No artigo científico “A Doutrina da Segurança Nacional de Contenção na Guerra Fria: fatores que contribuíram para a participação dos militares na política brasileira (1947-1969)”, Claudia Stephan afirma que “no Brasil, a introdução de uma ideologia de contenção do comunismo e da subversão, aliada ao histórico autoritário e intervencionista do Estado, culminou no estabelecimento de um Estado de Segurança Nacional, na institucionalização de princípios e práticas repressivas e na violação de direitos fundamentais de cidadãos brasileiros”.

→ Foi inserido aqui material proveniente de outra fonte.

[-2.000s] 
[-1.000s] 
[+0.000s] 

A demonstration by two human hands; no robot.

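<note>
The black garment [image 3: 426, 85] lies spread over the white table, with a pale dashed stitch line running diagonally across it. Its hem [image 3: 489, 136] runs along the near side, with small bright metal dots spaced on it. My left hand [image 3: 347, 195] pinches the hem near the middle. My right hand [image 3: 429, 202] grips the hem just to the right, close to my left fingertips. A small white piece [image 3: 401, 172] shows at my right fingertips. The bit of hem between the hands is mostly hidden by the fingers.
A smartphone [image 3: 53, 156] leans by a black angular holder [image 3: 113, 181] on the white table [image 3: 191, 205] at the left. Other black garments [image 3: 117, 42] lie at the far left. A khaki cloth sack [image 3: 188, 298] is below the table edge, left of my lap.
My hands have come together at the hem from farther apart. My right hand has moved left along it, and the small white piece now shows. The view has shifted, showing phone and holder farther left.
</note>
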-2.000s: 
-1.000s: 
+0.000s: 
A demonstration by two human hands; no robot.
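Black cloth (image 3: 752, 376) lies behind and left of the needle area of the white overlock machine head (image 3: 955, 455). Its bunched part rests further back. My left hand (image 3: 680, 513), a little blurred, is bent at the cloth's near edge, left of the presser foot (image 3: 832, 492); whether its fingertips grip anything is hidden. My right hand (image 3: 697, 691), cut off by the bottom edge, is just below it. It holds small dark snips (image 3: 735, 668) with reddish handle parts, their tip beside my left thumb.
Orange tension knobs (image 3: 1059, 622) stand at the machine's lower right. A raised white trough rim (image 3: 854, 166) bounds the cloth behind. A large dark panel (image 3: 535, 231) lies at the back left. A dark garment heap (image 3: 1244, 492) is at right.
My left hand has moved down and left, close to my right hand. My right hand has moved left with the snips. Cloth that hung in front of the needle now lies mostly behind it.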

Reportagem de dezembro de 2021 publicada pelo portal The Intercept mostra que uma tropa de elite do exército brasileiro encara movimentos sociais e políticos de esquerda como inimigos, e é treinada para combatê-los.

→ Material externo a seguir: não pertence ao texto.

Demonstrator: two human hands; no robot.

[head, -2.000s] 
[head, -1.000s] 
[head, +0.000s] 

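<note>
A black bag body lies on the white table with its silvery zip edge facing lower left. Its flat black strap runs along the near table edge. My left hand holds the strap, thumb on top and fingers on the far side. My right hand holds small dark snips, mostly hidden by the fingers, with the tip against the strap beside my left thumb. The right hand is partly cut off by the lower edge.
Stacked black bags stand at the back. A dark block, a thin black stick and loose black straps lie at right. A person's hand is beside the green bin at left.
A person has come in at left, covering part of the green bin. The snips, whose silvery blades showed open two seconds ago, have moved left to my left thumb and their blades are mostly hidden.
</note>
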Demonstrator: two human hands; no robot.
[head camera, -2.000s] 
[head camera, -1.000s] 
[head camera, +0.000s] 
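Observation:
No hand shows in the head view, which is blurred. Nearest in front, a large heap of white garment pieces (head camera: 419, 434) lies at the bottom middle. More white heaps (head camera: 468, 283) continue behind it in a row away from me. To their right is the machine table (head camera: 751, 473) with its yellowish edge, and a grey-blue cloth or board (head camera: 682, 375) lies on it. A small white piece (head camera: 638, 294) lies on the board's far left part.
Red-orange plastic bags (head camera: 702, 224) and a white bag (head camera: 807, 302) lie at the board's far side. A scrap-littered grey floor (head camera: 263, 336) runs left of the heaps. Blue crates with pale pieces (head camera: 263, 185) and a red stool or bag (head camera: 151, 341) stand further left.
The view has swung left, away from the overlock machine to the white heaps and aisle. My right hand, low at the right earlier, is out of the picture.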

Os exemplos indicam que as forças policiais são fundamentadas em valores avessos às pautas que guiam movimentos sociais e sindicais, como o Sinpro-DF, como a valorização da classe trabalhadora, o questionamento das ordens, o exercício do pensamento crítico, o protagonismo popular.

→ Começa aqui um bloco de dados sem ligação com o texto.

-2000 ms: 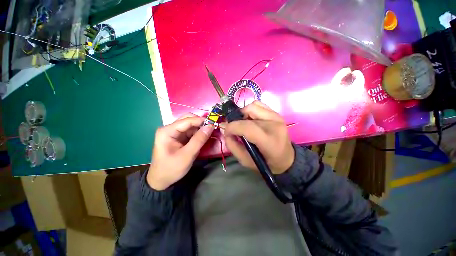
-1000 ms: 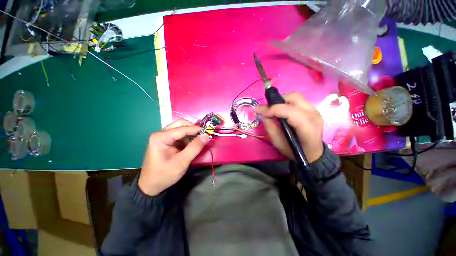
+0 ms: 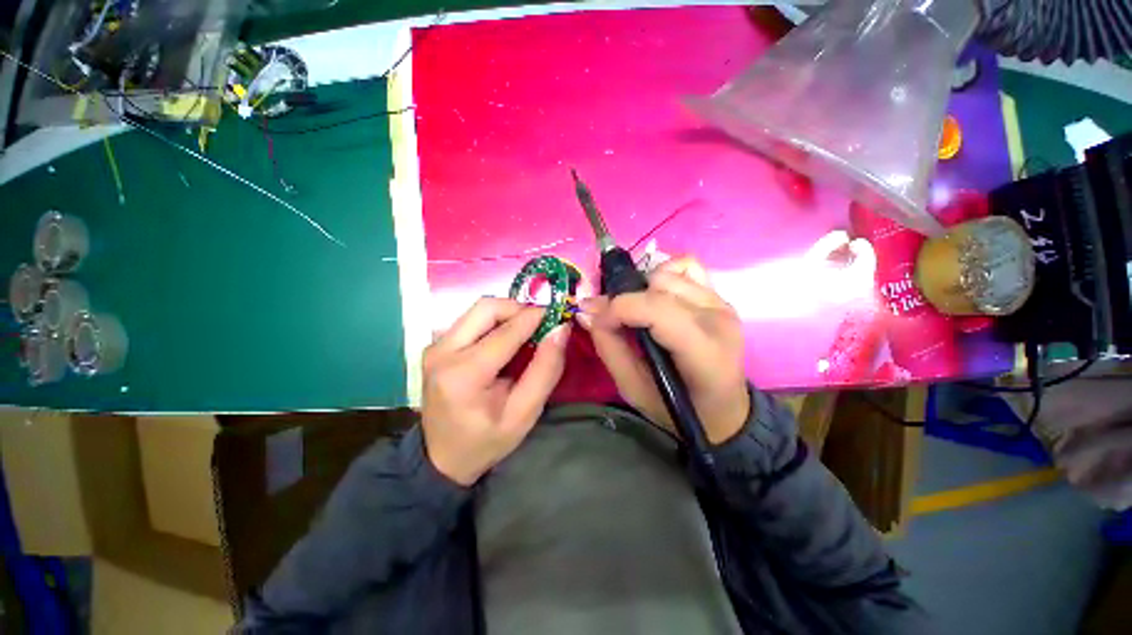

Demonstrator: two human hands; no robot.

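Observation:
My left hand holds the green ring circuit board by its lower edge, tilted up above the pink-red sheet. Small yellow and dark parts show on the board's right side. My right hand holds the soldering iron, its metal tip pointing up and away from the board. The right fingertips are close to the board's lower right; whether they pinch a wire is hidden. A thin red wire rises right of the iron. The stator is not clearly visible.
A clear fume hood hangs at upper right. The tip cleaner stands by a black box. Several round rings lie far left on the green mat. Wired parts and a plastic tray are upper left.
The green ring board now faces the camera in my left hand. My right hand and the iron came back left to the board. The silvery stator beside it no longer shows clearly.

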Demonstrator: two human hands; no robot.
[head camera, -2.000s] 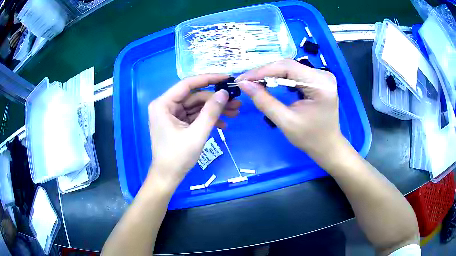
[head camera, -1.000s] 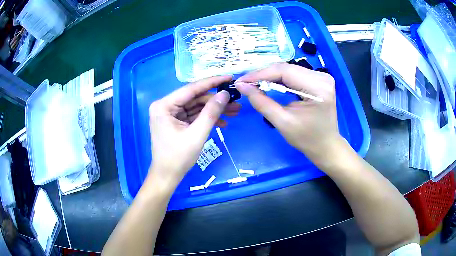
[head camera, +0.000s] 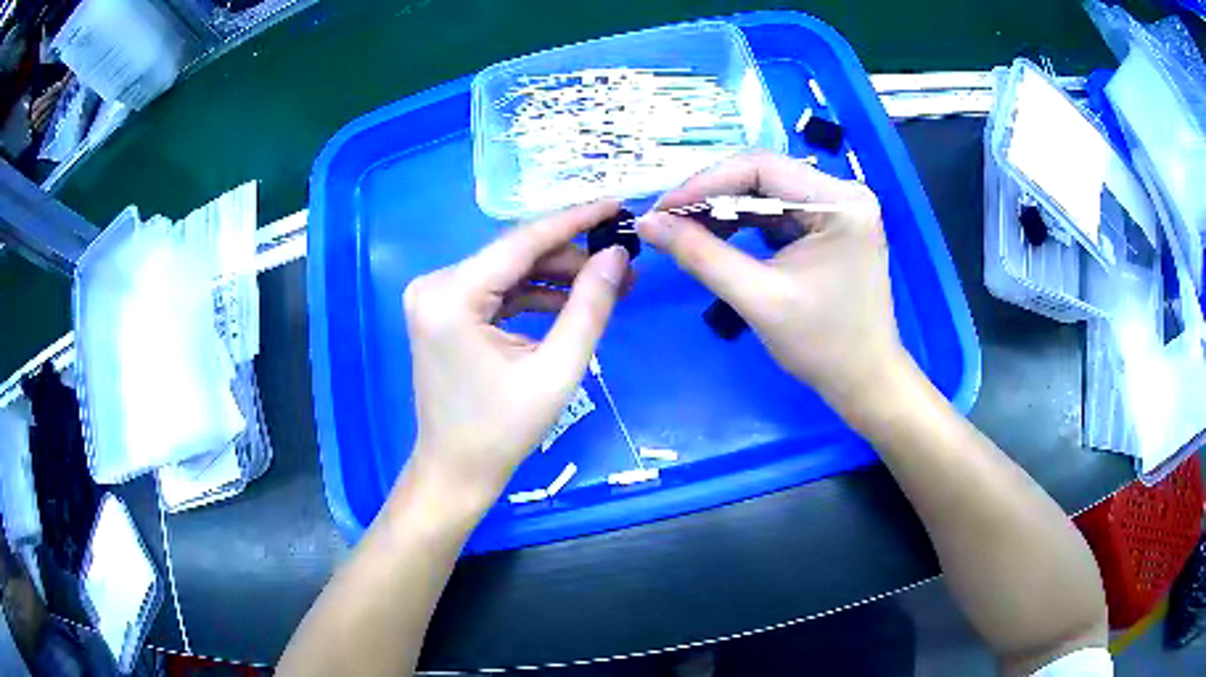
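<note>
My left hand (head camera: 509, 318) pinches a small black housing (head camera: 612, 234) between thumb and fingertips, above the middle of the blue tray (head camera: 397, 331). My right hand (head camera: 794, 271) pinches a thin white lead (head camera: 741, 206) with a thicker white section. The lead's thin end points left at the housing; whether it is inside is too small to tell. A clear box full of white leads (head camera: 622, 126) stands at the tray's far edge. Another black housing (head camera: 725, 318) lies just beside my right hand, partly hidden by it.
A black piece (head camera: 821, 131) lies at the tray's far right. A long white lead (head camera: 615, 413), short white sleeves (head camera: 635, 476) and a partly hidden label (head camera: 569, 415) lie near the front. Clear boxes stand left (head camera: 152, 344) and right (head camera: 1045, 199); a red basket (head camera: 1144, 556) is lower right.
My left hand has shifted slightly right with the housing and covers more of the label. The white lead in my right hand lies flatter. The black piece beside my right hand shows more.
</note>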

“É uma forma de doutrinação – eles sim são doutrinados –, numa formação que remete aos tempos da Guerra Fria, onde o ‘fantasma do comunismo’ assombrava o mundo. Toda formação das Forças de Segurança são baseadas na Doutrina de Segurança Nacional, herdada dos EUA e das escolas de formação deste país”, avalia o presidente da CUT-DF (Central Única dos Trabalhadores do DF), Rodrigo Rodrigues.

Policiais durante ato terrorista de bolsonaristas, nessa segunda (12/12)

 

Segundo ele, os trabalhadores das forças de segurança, de forma geral, “não têm identificação com a classe trabalhadora”. “Há um preconceito institucional com os movimentos sociais organizados, representantes dos anseios sociais.”

Já para o Coronel da Reserva da PMDF Lima Filho, professor de Uso da Força da PMDF, o problema se dá pela estrutura do Estado, “que está tendendo para um lado”. “É um problema de estrutura federal, com articulações estaduais. Porque o governo federal é muito forte. Ele acaba induzindo, principalmente quando a base dele são as forças de segurança”, afirma.

Nesta terça-feira (13/12), o Movimento Policiais Antifascismo do DF e do Comitê de Policiais Civis Antifascismo pró Lula chegaram a lançar nota de repúdio aos atos criminosos realizados pelos bolsonaristas na zona central do DF. “É importante fazermos alguns questionamentos: por qual motivo não houve nenhuma prisão, quando flagrantes os atos criminosos? Por que até o momento não foram desativados os acampamentos que atentam contra a ordem constitucional? Ocorreria tal leniência por parte das autoridades policiais com manifestações legítimas de estudantes, trabalhadores e militantes de movimentos sociais?”, questiona o documento.

Para a diretora do Sinpro-DF Luciana Custódio não há uma única conclusão do porquê da diferença de abordagem das forças de segurança. Mas é possível identificar claramente o resultado disso na sociedade. “Supressão de direitos fundamentais, democracia aparente, tentativa de calar os setores progressistas e de conter a indignação do povo. Tudo isso se torna consequência de uma abordagem truculenta a um movimento legítimo, como foi o da categoria do magistério, em 2015. Paralelamente, quando não são tomadas atitudes de repressão necessárias para conter movimentos antidemocráticos, incentiva-se a destruição do Estado de direito; banaliza-se a barbaridade, caminha-se na direção inversa da democracia”, afirma.

Segundo a sindicalista, o estabelecimento da verdadeira ordem vem através da consolidação dos movimentos sociais e sindical. “Não podemos nos calar. Agora, mais que nunca, a consciência de classe deve nos guiar e a luta nos fortalecer. É dizer não ao fascismo, não ao retrocesso”, diz.